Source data
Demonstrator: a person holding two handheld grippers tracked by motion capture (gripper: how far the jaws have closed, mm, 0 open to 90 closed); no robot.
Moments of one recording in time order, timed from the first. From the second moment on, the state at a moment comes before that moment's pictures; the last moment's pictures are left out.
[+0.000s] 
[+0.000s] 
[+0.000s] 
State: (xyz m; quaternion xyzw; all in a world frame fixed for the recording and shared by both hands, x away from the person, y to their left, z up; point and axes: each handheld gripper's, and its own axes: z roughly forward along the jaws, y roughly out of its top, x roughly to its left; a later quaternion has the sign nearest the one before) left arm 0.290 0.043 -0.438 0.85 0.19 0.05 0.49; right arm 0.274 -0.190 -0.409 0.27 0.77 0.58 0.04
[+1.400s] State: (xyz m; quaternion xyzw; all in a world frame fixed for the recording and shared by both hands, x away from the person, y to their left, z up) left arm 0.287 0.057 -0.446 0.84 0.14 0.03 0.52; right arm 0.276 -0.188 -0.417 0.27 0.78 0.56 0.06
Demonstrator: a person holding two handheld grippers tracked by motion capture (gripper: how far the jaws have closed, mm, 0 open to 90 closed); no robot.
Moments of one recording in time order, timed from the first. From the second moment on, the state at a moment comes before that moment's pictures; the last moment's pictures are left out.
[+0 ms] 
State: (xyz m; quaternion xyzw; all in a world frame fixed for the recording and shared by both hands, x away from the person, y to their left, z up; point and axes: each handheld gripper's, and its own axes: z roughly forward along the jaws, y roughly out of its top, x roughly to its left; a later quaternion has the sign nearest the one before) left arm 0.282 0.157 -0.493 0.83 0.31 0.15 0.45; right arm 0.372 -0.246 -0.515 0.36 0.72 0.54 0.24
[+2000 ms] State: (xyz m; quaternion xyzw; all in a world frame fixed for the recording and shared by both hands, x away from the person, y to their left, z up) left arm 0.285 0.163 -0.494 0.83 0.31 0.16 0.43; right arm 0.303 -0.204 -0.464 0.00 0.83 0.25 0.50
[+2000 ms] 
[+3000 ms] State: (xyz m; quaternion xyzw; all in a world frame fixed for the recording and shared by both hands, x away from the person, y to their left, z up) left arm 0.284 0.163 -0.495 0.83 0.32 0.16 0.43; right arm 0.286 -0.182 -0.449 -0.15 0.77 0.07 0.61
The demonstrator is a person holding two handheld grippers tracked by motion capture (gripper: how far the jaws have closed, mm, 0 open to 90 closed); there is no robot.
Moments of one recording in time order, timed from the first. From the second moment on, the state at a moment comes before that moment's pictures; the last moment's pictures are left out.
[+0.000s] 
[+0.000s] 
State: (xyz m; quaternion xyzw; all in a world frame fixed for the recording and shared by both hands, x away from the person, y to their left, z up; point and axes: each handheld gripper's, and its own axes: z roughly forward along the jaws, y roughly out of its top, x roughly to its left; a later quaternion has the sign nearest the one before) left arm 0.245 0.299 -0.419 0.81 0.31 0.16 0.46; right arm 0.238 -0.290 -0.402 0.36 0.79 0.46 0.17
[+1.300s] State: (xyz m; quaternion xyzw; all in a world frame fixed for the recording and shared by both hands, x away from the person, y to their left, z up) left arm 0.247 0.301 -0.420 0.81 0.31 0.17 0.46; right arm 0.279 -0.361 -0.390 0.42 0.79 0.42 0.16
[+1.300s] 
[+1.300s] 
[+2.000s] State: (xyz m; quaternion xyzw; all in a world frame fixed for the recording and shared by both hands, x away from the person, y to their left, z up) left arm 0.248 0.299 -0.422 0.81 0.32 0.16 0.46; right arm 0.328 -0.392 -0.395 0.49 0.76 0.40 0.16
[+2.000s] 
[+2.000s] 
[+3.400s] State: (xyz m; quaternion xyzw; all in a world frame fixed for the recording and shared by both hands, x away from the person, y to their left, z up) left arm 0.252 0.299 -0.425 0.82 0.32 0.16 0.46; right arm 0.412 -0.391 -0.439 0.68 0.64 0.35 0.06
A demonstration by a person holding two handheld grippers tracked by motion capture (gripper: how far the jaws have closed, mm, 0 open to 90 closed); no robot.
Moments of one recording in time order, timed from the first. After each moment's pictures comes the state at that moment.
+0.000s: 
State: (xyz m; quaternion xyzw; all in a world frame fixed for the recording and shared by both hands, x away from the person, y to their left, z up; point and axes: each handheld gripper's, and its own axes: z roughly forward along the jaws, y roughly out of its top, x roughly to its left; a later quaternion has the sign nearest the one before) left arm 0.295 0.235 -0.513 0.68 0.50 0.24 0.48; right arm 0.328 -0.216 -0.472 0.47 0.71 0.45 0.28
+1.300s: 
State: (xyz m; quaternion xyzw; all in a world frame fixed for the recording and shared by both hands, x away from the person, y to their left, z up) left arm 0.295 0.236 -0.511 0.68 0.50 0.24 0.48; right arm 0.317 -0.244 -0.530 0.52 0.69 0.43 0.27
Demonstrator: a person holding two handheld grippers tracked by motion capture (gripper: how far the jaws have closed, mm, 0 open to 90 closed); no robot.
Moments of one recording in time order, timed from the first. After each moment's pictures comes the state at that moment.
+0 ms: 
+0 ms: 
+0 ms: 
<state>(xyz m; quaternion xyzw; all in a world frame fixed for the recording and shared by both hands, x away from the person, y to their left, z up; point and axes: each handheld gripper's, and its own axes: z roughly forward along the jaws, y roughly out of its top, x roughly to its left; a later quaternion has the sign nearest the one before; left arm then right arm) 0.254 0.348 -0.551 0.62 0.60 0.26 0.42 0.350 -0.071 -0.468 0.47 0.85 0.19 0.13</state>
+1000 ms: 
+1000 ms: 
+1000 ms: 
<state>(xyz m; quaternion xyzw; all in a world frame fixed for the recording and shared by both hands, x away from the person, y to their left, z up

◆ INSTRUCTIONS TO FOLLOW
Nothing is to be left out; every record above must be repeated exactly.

◆ FINAL ANSWER
Demonstrator: a person holding two handheld grippers tracked by motion capture (gripper: how far the jaws have closed, mm, 0 open to 90 closed); no robot.
Moments of one recording in time order, timed from the first. From the second moment on, the state at a moment comes before that moment's pictures; the last moment's pictures are left out.
[+0.000s] 
[+0.000s] 
[+0.000s] 
State: (xyz m; quaternion xyzw; all in a world frame fixed for the recording and shared by both hands, x away from the person, y to their left, z up; point and axes: each handheld gripper's, and its own axes: z roughly forward along the jaws, y roughly out of its top, x roughly to its left; a later quaternion has the sign nearest the one before) left arm 0.290 0.043 -0.438 0.85 0.19 0.05 0.49; right arm 0.274 -0.190 -0.409 0.27 0.77 0.58 0.04
[+1.400s] State: (xyz m; quaternion xyzw; all in a world frame fixed for the recording and shared by both hands, x away from the person, y to their left, z up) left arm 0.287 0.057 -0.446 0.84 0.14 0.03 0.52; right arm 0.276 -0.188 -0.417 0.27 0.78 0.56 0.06
Demonstrator: a person holding two handheld grippers tracked by motion capture (gripper: how far the jaws have closed, mm, 0 open to 90 closed); no robot.
Moments of one recording in time order, timed from the first. From the second moment on, the state at a moment comes before that moment's pictures; the last moment's pictures are left out.
[+0 ms] 
State: (xyz m; quaternion xyzw; all in a world frame fixed for the recording and shared by both hands, x away from the person, y to their left, z up; point and axes: each handheld gripper's, and its own axes: z roughly forward along the jaws, y roughly out of its top, x roughly to its left; a later quaternion has the sign nearest the one before) left arm 0.282 0.157 -0.493 0.83 0.31 0.15 0.45; right arm 0.372 -0.246 -0.515 0.36 0.72 0.54 0.24
[+2000 ms] State: (xyz m; quaternion xyzw; all in a world frame fixed for the recording and shared by both hands, x away from the person, y to their left, z up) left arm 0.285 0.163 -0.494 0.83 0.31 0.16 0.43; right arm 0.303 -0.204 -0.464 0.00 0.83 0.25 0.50
[+2000 ms] 
[+3000 ms] State: (xyz m; quaternion xyzw; all in a world frame fixed for the recording and shared by both hands, x away from the person, y to their left, z up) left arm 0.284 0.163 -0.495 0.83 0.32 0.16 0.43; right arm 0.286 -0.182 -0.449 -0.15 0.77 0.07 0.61
The demonstrator is a person holding two handheld grippers tracked by motion capture (gripper: how far the jaws have closed, mm, 0 open to 90 closed); there is no robot.
Moments of one recording in time order, timed from the first. From the second moment on, the state at a moment comes before that moment's pictures; the last moment's pictures are left out.
[+0.000s] 
[+0.000s] 
State: (xyz m; quaternion xyzw; all in a world frame fixed for the recording and shared by both hands, x away from the person, y to their left, z up; point and axes: each handheld gripper's, and its own axes: z roughly forward along the jaws, y roughly out of its top, x roughly to its left; a later quaternion has the sign nearest the one before) left arm 0.245 0.299 -0.419 0.81 0.31 0.16 0.46; right arm 0.238 -0.290 -0.402 0.36 0.79 0.46 0.17
[+1.300s] State: (xyz m; quaternion xyzw; all in a world frame fixed for the recording and shared by both hands, x away from the person, y to their left, z up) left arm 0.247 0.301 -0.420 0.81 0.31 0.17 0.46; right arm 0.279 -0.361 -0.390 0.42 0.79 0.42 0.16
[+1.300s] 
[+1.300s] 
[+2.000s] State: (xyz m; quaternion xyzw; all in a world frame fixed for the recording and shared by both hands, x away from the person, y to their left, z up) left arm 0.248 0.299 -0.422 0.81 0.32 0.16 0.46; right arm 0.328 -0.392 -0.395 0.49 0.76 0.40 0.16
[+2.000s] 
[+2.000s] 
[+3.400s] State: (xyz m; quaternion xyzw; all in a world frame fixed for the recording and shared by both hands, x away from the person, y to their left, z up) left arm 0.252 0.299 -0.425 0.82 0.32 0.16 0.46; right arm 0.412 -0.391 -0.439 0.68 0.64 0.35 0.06
A demonstration by a person holding two handheld grippers tracked by motion capture (gripper: how far the jaws have closed, mm, 0 open to 90 closed); no robot.
Moments of one recording in time order, timed from the first. After each moment's pictures comes the state at that moment.
+0.000s: 
State: (xyz m; quaternion xyzw; all in a world frame fixed for the recording and shared by both hands, x away from the person, y to their left, z up; point and axes: each handheld gripper's, and its own axes: z roughly forward along the jaws, y roughly out of its top, x roughly to its left; a later quaternion has the sign nearest the one before) left arm 0.295 0.235 -0.513 0.68 0.50 0.24 0.48; right arm 0.328 -0.216 -0.472 0.47 0.71 0.45 0.28
+1.300s: 
State: (xyz m; quaternion xyzw; all in a world frame fixed for the recording and shared by both hands, x away from the person, y to their left, z up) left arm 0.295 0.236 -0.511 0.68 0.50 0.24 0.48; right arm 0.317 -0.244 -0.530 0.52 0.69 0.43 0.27
Demonstrator: a person holding two handheld grippers tracked by motion capture (gripper: how far the jaws have closed, mm, 0 open to 90 closed); no robot.
Moments of one recording in time order, timed from the first. After each moment's pictures comes the state at that moment.
+0 ms: 
+0 ms: 
+0 ms: 
<state>(xyz m; quaternion xyzw; all in a world frame fixed for the recording and shared by both hands, x away from the person, y to their left, z up; point and axes: each handheld gripper's, and its own axes: z roughly forward along the jaws, y roughly out of its top, x roughly to its left; a later quaternion has the sign nearest the one before; left arm then right arm) 0.254 0.348 -0.551 0.62 0.60 0.26 0.42 0.350 -0.071 -0.468 0.47 0.85 0.19 0.13</state>
+1000 ms: 
+1000 ms: 
+1000 ms: 
<state>(xyz m; quaternion xyzw; all in a world frame fixed for the recording and shared by both hands, x away from the person, y to their left, z up

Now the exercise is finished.